I cannot attach quite so much importance as Mr. McAulay to uniformity of notation. That very uniformity, if it existed among those who use a vector analysis, would rather obscure than reveal their coimection with the general course of modern thought in mathematics and physics. There are two ways in which we may measure the progress of any reform. The one consists in counting those who have adopted the shibboleth of the reformers; the other measure is the degree in which the community is imbued with the essential principles of the reform. I should apply the broader measure to the present case, and do not find it quite so bad as Mr. McAulay does.

Yet the question of notations, although not the vital question, is certainly important, and I assure Mr. McAulay that reluctance to make unnecessary innovations in notation has been a very powerful motive in restraining me from publication. Indeed my pamphlet on Vector Analysis, which has excited the animadversion of quaternionists, was never formally published, although rather widely distributed, so long as I had copies to distribute, among those who I thought might be interested in the subject I may say, however, since I am called upon to defend my position, that I have found the notations of that pamphlet more flexible than those generally used. Mr. McAulay, at least, will understand what I mean by this, if I say that some of the relations which he has thought of sufficient importance to express by means of special devices (see Proc. R.S.E. for 1890–91), may be expressed at least as briefly in the notations which I have used, and without special devices. But I should not have been satisfied for the purposes of my pamphlet with any notation which should suggest even to the careless reader any connection with the notion of the quaternion. For I confess that one of my objects was to show that a system of vector analysis does not require any support from the notion of the quaternion, or, I may add, of the imaginary in algebra.

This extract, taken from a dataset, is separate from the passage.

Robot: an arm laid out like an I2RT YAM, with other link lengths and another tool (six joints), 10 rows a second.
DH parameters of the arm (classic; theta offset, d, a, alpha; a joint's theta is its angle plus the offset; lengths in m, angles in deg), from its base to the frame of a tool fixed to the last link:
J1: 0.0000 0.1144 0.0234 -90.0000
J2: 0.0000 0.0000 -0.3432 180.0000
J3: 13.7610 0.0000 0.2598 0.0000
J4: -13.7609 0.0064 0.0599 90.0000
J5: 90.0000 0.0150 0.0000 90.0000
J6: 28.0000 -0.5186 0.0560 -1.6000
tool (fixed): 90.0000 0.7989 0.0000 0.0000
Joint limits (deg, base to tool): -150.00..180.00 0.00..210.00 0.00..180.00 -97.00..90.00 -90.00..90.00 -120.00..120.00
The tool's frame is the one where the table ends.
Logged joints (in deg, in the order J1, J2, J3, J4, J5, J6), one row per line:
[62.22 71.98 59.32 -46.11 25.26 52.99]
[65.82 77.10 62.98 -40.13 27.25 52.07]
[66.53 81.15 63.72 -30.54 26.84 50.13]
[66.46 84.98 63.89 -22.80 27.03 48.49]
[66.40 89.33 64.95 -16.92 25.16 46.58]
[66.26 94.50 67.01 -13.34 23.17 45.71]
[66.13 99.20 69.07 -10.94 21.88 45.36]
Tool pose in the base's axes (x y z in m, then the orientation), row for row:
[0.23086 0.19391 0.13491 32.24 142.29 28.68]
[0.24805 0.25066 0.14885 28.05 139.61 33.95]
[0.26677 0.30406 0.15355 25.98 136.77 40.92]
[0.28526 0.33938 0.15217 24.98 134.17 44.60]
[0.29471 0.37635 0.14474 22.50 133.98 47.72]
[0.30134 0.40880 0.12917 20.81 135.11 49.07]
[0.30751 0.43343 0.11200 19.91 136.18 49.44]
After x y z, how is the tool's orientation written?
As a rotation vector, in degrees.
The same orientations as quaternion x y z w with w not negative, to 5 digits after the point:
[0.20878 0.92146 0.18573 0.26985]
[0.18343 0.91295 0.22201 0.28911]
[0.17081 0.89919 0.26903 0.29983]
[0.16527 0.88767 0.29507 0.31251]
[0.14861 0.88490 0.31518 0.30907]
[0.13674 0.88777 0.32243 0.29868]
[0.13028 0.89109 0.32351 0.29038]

I should hardly dare to express myself with so much freedom, if I could not shelter myself behind an authority which will not be questioned.

I do not see that I have done anything very different from what the eminent mathematician upon whom Hamilton's mantle has fallen has been doing, it would seem, unconsciously. Contrast the system of quaternions, which he has described in his sketch of Hamilton's life and work in the North British Review for September, 1866, with the system which he urges upon the attention of physicists in the Philosophical Magazine in 1890. In 1866 we have a great deal about imaginaries, and nearly as much about the quaternion. In 1890 we have nothing about imaginaries, and little about the quaternion. Prof. Tait has spoken of the calculus of quaternions as throwing off in the course of years its early Cartesian trammels. I wonder that he does not see how well the progress in which he has led may be described as throwing off the yoke of the quaternion. A characteristic example is seen in the use of the symbol Hamilton applies this to a vector to form a quaternion, Tait to form a linear vector function. But while breathing a new life into the formula of quaternions, Prof. Tait stands stoutly by the letter.

Now I appreciate and admire the generous loyalty toward one whom he regards as his master, which has always led Prof. Tait to minimise the originality of his own work in regard to quaternions, and write as if everything was contained in the ideas which flashed into the mind of Hamilton at the classic Brougham Bridge. But not to speak of other claims of historical justice, we owe duties to our scholars as well as to our teachers, and the world is too large, and the current of modern thought is too broad, to be confined by the ipse dixit even of a Hamilton.